The theory is that giving more people the ability to purchase a home will increase demand for property resulting in an increase in price and promoting an increase in supply (more construction) to fill the demand. It is very simple Supply and Demand economics that will work, but it is the amount that it works by that is the question.

Of all the sectors that contribute to the UK’s GDP it is the construction industry that has been most badly affected helping to drag us back into a double dip recession and a stagnating economy, so it makes sense for the government to try and stimulate demand for construction.

The Housing Market is also a very important barometer for confidence in the economy and when people feel confident they spend money and invest in business which includes Landlords.

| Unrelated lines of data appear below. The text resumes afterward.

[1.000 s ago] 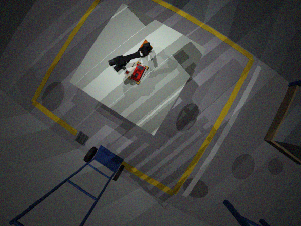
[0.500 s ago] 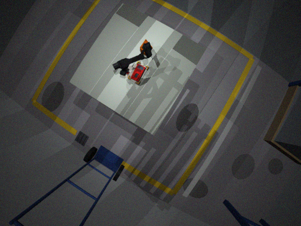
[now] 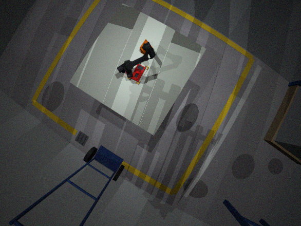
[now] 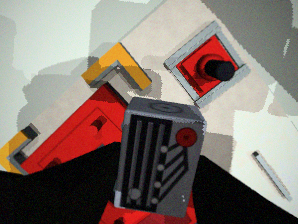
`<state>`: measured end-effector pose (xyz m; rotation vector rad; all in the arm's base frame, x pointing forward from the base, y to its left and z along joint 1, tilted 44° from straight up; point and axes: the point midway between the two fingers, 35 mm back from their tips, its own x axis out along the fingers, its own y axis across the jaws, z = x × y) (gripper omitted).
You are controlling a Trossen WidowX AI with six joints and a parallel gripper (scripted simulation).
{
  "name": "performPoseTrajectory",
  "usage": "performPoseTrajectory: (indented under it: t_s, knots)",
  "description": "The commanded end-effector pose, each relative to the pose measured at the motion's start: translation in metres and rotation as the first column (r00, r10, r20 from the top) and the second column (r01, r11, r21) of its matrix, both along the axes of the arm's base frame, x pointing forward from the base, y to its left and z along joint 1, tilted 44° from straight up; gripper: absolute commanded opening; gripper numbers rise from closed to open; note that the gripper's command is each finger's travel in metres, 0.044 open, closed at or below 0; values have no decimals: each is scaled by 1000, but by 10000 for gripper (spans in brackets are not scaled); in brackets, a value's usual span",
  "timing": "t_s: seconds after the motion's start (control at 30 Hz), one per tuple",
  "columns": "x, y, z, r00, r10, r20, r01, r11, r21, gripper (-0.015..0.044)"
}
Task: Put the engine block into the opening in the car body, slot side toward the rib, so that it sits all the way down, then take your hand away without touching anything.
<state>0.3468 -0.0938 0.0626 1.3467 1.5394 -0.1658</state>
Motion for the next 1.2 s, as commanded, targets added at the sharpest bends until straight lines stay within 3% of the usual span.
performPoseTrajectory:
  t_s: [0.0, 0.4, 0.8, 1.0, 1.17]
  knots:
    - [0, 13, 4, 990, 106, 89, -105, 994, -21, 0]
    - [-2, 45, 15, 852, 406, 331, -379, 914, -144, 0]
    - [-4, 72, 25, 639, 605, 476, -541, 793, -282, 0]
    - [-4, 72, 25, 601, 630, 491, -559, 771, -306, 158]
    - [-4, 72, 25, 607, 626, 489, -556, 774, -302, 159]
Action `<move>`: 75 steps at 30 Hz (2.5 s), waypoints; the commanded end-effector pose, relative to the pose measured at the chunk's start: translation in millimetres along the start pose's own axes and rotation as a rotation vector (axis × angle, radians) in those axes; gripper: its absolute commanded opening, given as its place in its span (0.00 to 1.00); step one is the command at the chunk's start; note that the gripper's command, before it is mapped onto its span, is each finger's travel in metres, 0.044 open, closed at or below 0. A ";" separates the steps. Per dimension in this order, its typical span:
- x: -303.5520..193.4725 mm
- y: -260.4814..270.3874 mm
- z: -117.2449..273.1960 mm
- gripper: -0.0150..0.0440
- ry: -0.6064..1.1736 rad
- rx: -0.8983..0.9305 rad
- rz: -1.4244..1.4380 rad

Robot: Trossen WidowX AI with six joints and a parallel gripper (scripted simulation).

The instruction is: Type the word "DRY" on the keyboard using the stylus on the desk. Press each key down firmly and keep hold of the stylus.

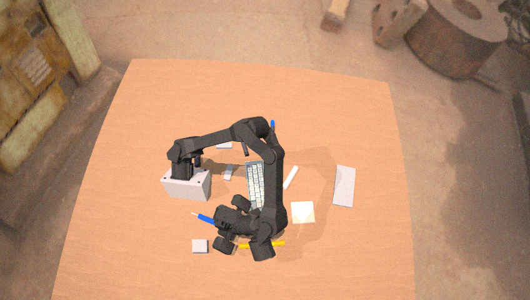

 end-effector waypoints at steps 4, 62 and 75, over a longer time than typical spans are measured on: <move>-7.4 0.0 -11.6 0.25 -0.005 -0.008 -0.004; 62.7 -5.7 -11.1 0.51 0.165 0.014 -0.006; 57.0 -5.2 -18.1 0.51 0.165 0.014 -0.006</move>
Point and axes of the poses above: the point midway between the two fingers, 35 mm back from their tips, its own z axis back along the fingers, its own y axis across the jaws, x = y × z, the point moved 3 cm from there along z, back along the fingers, and after that the axes turned 6 degrees about z, right-handed, at the moved point
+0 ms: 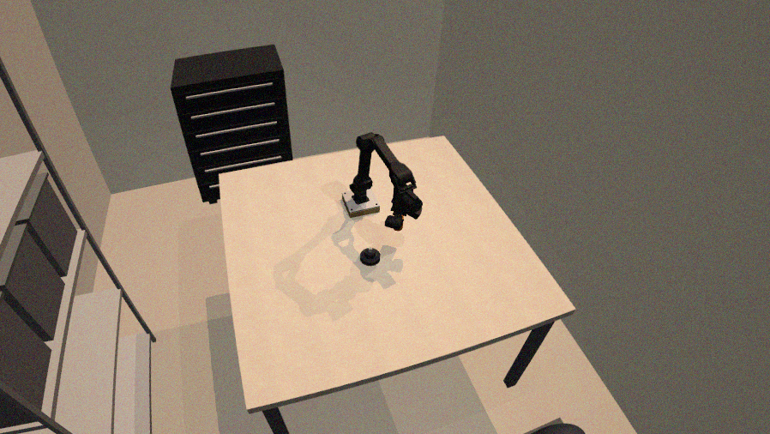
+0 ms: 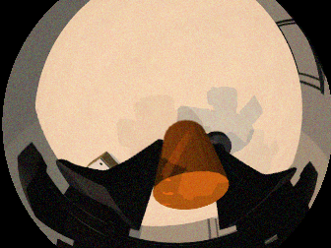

Any kind of confidence boost in the housing market has got to be a good thing for Landlords and property investors in the long run. If the value of property strengthens then lenders will feel more confident to lend on better rates and Loan to Values. Landlords may eventually be able to remortgage again after the death of the remortgage market for the last four years. We will no longer be stuck locked into existing lenders and at the mercy of their desire to either get rid of Buy to Let mortgages or fleece Landlords for greater profit margins as the Bank of Ireland are trying to do.

A competitive Buy to Let market is essential for the long term planning of Landlords taking control back from the banks and into the hands of investors once again.

However we cannot get too excited as it all depends on the degree by which government support works that is all important, and with the revision of GDP growth forecasts halved it would indicate that there is a long road to recovery to travel yet.